Chunking Strategy
The method of splitting large text documents into smaller segments for embedding and retrieval.
Chunking Strategy is the methodological approach used to break down continuous text documents into smaller, discrete segments. This process is necessary to format raw text data for semantic vector generation and ensure it fits within LLM context constraints.
How it Works
A chunking strategy determines how documents are parsed before being passed to an embedding model.
- Fixed-Size Chunking: Splits text into a set number of characters or tokens, regardless of formatting or syntax boundaries.
- Overlapping Segments: Retains a small portion of the preceding segment at the start of each new segment, preserving context across partition boundaries.
- Recursive Chunking: Analyzes document structure (using separators like paragraph breaks, punctuation, or spaces) to divide text while maintaining grammatical coherence.

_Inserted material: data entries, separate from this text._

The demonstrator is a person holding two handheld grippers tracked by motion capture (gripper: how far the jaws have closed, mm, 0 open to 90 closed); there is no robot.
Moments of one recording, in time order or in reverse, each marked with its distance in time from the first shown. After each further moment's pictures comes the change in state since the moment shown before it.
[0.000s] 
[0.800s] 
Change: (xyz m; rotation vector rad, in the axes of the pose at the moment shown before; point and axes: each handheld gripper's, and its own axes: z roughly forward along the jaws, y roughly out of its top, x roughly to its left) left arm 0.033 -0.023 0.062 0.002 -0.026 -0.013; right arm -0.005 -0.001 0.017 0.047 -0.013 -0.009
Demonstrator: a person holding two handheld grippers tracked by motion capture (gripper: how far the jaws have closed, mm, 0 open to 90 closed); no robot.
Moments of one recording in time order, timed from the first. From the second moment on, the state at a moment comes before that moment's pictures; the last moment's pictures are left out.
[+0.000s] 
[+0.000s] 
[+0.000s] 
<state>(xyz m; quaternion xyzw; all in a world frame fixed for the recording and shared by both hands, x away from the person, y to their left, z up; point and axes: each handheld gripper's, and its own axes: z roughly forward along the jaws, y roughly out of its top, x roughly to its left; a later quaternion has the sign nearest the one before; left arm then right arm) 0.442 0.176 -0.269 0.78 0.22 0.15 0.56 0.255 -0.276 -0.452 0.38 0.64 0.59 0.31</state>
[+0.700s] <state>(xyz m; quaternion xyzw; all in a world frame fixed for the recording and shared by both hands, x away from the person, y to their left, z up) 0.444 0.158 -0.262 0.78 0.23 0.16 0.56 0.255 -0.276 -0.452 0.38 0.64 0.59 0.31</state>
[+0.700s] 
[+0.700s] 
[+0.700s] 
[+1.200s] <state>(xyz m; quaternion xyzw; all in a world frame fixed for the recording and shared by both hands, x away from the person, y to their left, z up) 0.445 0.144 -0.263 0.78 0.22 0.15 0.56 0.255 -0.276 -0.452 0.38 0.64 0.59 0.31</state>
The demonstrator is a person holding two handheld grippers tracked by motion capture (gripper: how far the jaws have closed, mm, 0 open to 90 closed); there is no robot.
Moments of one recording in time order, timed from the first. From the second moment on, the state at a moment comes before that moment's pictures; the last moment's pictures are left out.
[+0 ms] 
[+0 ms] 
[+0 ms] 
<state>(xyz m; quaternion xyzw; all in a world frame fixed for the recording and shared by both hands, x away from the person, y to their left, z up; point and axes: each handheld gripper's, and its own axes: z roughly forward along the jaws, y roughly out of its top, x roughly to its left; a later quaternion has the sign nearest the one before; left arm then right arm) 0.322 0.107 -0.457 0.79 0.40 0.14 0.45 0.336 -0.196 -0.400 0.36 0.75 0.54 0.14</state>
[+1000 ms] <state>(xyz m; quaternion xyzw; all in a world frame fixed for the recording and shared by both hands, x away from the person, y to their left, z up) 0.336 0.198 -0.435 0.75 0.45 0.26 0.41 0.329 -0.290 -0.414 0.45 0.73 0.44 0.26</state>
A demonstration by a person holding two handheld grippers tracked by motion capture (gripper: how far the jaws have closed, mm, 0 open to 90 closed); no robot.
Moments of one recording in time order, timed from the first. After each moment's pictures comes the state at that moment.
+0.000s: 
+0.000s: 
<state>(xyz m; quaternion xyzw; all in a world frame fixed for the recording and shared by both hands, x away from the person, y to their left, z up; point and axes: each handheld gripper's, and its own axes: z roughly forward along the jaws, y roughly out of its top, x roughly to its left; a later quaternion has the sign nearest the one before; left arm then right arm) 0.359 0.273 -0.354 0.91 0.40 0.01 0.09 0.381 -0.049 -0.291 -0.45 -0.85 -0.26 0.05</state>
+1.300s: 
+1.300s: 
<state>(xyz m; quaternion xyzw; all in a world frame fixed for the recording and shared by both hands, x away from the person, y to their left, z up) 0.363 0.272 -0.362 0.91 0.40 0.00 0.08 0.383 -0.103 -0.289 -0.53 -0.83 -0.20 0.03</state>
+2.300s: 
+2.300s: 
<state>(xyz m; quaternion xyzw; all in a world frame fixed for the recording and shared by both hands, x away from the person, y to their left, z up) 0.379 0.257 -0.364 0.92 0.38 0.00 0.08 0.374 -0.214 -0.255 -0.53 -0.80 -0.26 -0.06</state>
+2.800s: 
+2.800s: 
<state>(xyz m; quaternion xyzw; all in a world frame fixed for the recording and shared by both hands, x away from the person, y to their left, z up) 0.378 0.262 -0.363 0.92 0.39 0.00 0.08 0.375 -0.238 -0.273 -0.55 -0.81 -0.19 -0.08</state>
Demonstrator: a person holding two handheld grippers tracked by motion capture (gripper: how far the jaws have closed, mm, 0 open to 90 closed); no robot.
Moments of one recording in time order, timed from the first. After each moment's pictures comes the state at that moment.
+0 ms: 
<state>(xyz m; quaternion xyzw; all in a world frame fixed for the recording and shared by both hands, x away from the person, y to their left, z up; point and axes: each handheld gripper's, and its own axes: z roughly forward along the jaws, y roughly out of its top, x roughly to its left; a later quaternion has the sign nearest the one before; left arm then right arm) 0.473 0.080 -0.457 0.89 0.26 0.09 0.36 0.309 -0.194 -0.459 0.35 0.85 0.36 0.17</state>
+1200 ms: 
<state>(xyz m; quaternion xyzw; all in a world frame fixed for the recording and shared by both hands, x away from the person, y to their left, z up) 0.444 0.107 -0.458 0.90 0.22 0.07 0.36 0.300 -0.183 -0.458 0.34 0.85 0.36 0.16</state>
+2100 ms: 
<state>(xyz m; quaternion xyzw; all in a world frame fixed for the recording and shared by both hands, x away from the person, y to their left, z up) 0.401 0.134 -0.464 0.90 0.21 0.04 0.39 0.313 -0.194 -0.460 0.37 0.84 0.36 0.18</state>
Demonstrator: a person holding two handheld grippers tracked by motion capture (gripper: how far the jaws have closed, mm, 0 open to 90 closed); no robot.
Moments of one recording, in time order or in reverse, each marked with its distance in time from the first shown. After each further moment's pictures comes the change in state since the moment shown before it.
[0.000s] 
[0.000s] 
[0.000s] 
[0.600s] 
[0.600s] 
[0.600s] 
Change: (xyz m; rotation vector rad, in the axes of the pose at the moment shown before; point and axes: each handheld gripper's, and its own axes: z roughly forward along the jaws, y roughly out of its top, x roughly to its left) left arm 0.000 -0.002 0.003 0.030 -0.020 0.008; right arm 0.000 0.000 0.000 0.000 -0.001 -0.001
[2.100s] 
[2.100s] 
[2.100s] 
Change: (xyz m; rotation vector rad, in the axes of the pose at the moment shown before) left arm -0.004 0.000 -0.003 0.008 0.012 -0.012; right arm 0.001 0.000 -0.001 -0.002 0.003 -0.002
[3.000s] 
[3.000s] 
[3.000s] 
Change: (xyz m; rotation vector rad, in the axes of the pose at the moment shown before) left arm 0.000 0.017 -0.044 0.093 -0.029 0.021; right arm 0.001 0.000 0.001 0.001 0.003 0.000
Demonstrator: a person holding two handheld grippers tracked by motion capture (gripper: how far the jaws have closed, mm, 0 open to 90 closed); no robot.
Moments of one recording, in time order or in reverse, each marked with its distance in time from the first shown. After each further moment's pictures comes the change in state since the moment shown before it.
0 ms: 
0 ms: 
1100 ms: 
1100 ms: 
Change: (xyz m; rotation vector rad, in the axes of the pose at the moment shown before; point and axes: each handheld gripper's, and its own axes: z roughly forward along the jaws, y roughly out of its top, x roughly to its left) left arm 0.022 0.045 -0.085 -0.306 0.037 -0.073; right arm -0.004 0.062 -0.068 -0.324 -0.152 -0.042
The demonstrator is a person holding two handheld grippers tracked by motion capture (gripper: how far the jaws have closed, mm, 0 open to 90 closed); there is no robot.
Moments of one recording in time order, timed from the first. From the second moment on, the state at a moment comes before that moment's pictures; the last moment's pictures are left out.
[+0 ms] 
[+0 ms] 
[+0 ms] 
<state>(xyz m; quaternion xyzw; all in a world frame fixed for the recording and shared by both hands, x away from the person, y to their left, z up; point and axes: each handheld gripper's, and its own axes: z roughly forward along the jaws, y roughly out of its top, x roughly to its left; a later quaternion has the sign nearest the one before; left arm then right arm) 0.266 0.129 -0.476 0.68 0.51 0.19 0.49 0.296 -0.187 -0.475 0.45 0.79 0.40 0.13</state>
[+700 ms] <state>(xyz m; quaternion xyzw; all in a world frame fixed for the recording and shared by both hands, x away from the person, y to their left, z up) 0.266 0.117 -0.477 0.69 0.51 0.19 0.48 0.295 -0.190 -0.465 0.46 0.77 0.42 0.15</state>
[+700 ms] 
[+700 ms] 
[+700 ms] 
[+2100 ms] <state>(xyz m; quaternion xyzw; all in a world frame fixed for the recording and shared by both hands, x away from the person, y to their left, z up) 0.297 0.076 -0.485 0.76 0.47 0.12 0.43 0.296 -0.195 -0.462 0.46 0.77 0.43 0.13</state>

Lakehouse & Agentic Relevance
In a data lakehouse architecture, raw manuals, audit logs, and catalog documentation are stored in object storage. When building an agentic analytics platform, these documents must be chunked and indexed so that retrieval systems do not overwhelm the LLM’s context window. An optimized chunking strategy ensures that an autonomous agent receives highly specific documentation segments, rather than entire massive files. Using Dremio to organize, clean, and pre-aggregate raw text source tables helps data pipelines apply consistent chunking rules before embedding creation.